- Task instructions -
Among the entries below, the lines from the one with "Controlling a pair" up to and including the one with "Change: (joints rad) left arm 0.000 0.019" are to be restated exactly, without pictures.

___

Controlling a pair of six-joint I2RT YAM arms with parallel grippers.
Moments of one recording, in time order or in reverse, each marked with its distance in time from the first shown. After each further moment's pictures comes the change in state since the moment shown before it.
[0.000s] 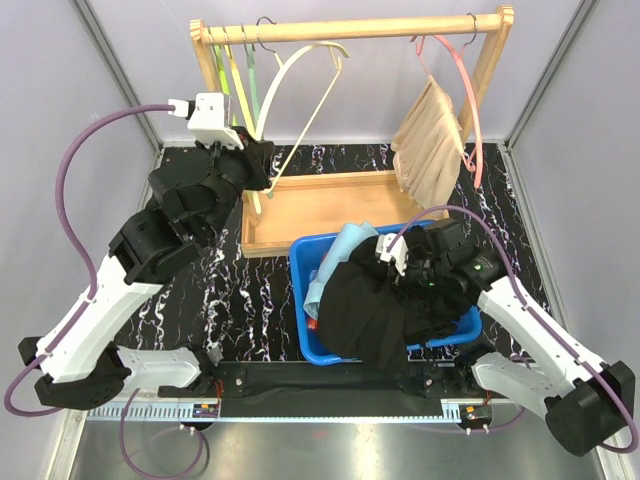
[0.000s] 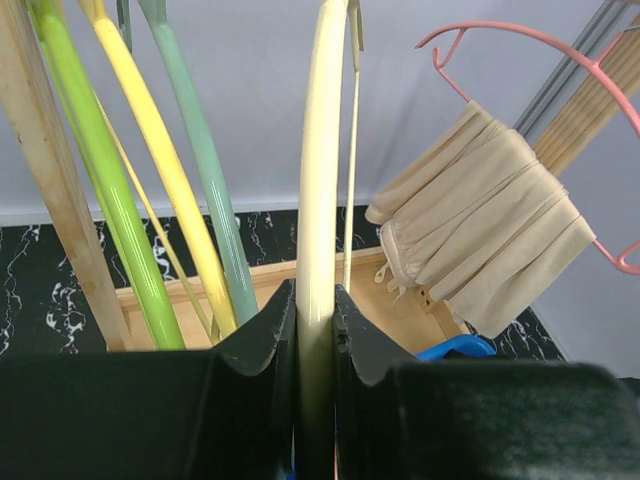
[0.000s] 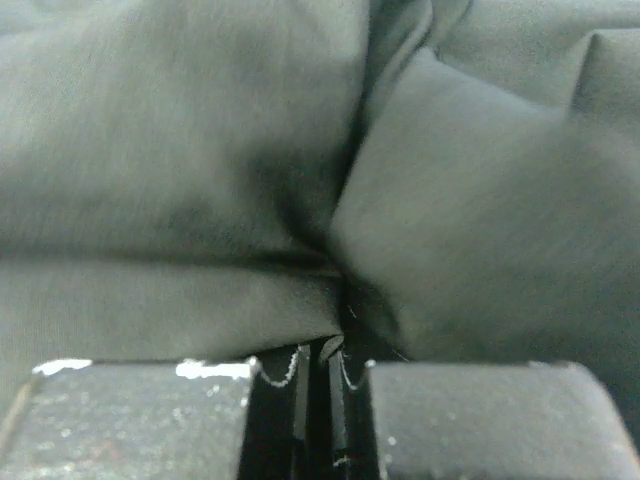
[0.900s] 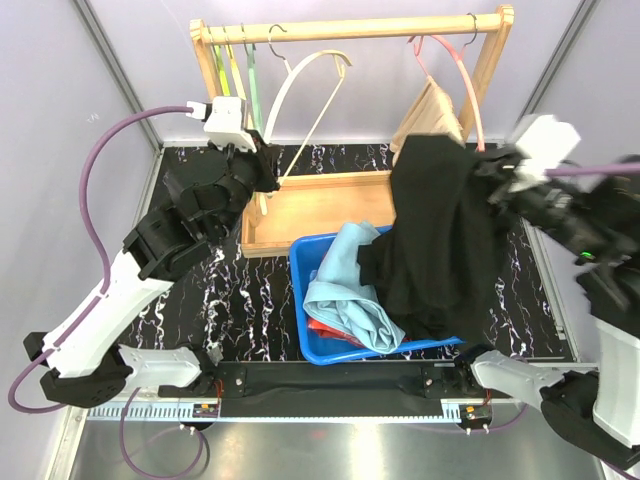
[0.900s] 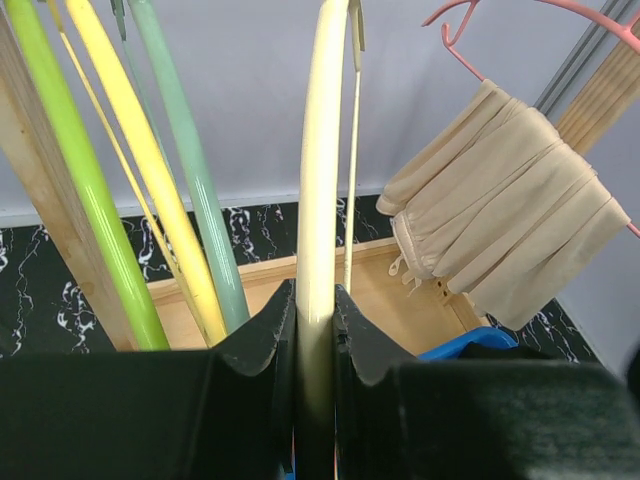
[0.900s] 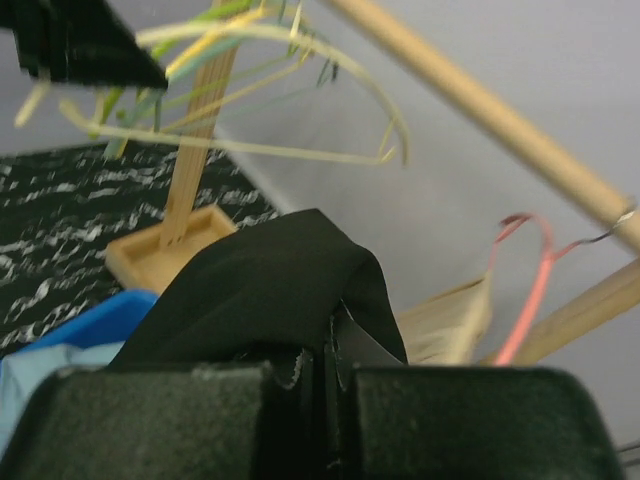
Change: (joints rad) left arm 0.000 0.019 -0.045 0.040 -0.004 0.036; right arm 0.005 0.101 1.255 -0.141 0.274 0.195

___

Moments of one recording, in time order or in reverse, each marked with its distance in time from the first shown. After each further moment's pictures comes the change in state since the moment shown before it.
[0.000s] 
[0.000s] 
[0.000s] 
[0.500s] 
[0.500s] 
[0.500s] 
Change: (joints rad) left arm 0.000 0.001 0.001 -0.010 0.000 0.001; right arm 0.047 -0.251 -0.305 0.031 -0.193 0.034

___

- Response to this exercise -
Controlling a pair of six-joint I2RT YAM arms with parallel grippers.
Moments of one recording, in time order or in reverse, each marked with its distance in time from the first shown. After each further moment's pictures comes the change in state since the moment shown before it.
[0.000s] 
[0.000s] 
[0.000s] 
[0.900s] 
[0.900s] 
[0.900s] 
Change: (joints rad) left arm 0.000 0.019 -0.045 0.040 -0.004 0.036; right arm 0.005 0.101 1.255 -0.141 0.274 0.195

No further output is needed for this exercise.